▶ **What is expected**: Every record shown below is to be output exactly.

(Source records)
_ _ _ _ _

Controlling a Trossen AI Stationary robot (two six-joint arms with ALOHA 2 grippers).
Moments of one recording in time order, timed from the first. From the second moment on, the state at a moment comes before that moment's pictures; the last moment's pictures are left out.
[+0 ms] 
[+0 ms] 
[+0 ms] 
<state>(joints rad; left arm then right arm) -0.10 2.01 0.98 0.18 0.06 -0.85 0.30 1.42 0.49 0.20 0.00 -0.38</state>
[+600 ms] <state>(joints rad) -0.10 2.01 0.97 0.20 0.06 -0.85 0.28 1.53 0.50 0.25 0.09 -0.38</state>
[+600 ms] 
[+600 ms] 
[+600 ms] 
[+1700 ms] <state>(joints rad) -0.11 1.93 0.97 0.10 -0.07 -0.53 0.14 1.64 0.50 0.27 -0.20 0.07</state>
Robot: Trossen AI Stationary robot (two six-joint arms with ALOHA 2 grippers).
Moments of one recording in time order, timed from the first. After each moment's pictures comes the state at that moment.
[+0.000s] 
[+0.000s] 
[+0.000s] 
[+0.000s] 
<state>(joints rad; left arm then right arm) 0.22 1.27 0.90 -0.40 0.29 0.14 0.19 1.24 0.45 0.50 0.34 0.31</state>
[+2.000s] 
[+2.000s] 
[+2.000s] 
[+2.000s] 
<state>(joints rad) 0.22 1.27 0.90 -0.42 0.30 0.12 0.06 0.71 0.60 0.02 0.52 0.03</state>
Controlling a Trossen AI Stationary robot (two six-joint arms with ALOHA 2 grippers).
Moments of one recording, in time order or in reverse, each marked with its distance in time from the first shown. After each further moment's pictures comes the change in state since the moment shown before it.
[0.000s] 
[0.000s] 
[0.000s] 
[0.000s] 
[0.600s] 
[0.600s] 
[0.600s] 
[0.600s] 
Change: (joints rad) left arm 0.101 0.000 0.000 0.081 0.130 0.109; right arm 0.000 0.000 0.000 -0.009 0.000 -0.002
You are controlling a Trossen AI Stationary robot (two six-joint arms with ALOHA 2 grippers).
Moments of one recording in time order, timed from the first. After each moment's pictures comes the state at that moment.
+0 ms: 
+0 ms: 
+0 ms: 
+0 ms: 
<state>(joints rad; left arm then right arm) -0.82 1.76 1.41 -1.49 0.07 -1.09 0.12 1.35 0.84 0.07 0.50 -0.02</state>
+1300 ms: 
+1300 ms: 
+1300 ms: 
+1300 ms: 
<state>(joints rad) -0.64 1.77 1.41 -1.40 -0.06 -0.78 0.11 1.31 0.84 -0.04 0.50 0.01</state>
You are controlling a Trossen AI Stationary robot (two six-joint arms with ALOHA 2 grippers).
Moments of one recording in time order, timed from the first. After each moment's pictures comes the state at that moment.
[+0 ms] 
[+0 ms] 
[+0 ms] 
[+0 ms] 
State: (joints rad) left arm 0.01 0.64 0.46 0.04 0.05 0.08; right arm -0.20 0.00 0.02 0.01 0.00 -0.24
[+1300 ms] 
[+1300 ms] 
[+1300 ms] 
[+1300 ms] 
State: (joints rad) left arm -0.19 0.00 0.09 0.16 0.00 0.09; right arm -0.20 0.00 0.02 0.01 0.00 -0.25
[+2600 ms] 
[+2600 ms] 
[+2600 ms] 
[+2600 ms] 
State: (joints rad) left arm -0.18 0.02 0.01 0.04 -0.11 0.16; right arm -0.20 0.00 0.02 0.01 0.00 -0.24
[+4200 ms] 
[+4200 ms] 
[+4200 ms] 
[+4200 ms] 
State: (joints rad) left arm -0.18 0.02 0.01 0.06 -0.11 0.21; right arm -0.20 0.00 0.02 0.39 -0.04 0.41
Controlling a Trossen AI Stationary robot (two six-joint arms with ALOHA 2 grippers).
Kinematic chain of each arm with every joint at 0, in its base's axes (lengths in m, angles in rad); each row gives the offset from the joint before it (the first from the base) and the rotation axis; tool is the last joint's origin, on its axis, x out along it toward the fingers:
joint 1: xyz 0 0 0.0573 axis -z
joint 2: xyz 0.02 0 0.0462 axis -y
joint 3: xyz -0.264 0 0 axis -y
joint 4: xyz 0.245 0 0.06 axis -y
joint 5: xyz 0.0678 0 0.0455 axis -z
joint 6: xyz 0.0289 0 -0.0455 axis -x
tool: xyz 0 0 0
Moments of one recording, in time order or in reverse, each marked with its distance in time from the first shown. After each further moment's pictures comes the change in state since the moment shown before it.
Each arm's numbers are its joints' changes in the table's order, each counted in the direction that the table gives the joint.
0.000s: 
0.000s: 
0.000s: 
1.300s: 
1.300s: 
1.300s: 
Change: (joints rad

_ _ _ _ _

▶ **Task output**:
Controlling a Trossen AI Stationary robot (two six-joint arms with ALOHA 2 grippers).
Moments of one recording in time order, timed from the first. From the second moment on, the state at a moment comes before that moment's pictures; the last moment's pictures are left out.
[+0 ms] 
[+0 ms] 
[+0 ms] 
<state>(joints rad; left arm then right arm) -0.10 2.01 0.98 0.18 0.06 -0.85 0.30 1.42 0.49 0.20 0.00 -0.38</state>
[+600 ms] <state>(joints rad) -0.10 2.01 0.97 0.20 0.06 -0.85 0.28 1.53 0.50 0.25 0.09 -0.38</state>
[+600 ms] 
[+600 ms] 
[+600 ms] 
[+1700 ms] <state>(joints rad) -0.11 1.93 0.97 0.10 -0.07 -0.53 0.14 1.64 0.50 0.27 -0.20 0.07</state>
Robot: Trossen AI Stationary robot (two six-joint arms with ALOHA 2 grippers).
Moments of one recording in time order, timed from the first. After each moment's pictures comes the state at that moment.
[+0.000s] 
[+0.000s] 
[+0.000s] 
[+0.000s] 
<state>(joints rad; left arm then right arm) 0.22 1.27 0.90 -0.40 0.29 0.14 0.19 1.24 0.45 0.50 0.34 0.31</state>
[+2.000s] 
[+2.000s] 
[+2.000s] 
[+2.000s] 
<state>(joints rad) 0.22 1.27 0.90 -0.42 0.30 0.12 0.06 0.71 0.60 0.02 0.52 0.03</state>
Controlling a Trossen AI Stationary robot (two six-joint arms with ALOHA 2 grippers).
Moments of one recording, in time order or in reverse, each marked with its distance in time from the first shown. After each further moment's pictures comes the change in state since the moment shown before it.
[0.000s] 
[0.000s] 
[0.000s] 
[0.000s] 
[0.600s] 
[0.600s] 
[0.600s] 
[0.600s] 
Change: (joints rad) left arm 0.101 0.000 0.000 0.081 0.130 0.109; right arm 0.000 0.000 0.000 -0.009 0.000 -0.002
You are controlling a Trossen AI Stationary robot (two six-joint arms with ALOHA 2 grippers).
Moments of one recording in time order, timed from the first. After each moment's pictures comes the state at that moment.
+0 ms: 
+0 ms: 
+0 ms: 
+0 ms: 
<state>(joints rad; left arm then right arm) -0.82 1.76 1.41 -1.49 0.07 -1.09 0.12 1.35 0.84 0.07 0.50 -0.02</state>
+1300 ms: 
+1300 ms: 
+1300 ms: 
+1300 ms: 
<state>(joints rad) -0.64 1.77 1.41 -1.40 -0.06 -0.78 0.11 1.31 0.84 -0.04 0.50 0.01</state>
You are controlling a Trossen AI Stationary robot (two six-joint arms with ALOHA 2 grippers).
Moments of one recording in time order, timed from the first. After each moment's pictures comes the state at that moment.
[+0 ms] 
[+0 ms] 
[+0 ms] 
[+0 ms] 
State: (joints rad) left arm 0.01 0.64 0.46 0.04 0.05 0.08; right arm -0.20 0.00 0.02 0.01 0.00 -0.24
[+1300 ms] 
[+1300 ms] 
[+1300 ms] 
[+1300 ms] 
State: (joints rad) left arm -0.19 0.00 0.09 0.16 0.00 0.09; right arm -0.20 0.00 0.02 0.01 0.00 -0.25
[+2600 ms] 
[+2600 ms] 
[+2600 ms] 
[+2600 ms] 
State: (joints rad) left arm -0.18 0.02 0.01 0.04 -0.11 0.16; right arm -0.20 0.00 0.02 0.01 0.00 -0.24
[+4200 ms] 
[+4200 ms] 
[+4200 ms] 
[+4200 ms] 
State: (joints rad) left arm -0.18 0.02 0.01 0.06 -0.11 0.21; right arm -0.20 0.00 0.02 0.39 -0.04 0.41
Controlling a Trossen AI Stationary robot (two six-joint arms with ALOHA 2 grippers).
Kinematic chain of each arm with every joint at 0, in its base's axes (lengths in m, angles in rad); each row gives the offset from the joint before it (the first from the base) and the rotation axis; tool is the last joint's origin, on its axis, x out along it toward the fingers:
joint 1: xyz 0 0 0.0573 axis -z
joint 2: xyz 0.02 0 0.0462 axis -y
joint 3: xyz -0.264 0 0 axis -y
joint 4: xyz 0.245 0 0.06 axis -y
joint 5: xyz 0.0678 0 0.0455 axis -z
joint 6: xyz 0.0289 0 -0.0455 axis -x
tool: xyz 0 0 0
Moments of one recording, in time order or in reverse, each marked with its distance in time from the first shown. After each further moment's pictures comes the change in state since the moment shown before it.
Each arm's numbers are its joints' changes in the table's order, each counted in the direction that the table gives the joint.
0.000s: 
0.000s: 
0.000s: 
1.300s: 
1.300s: 
1.300s: 
Change: (joints rad

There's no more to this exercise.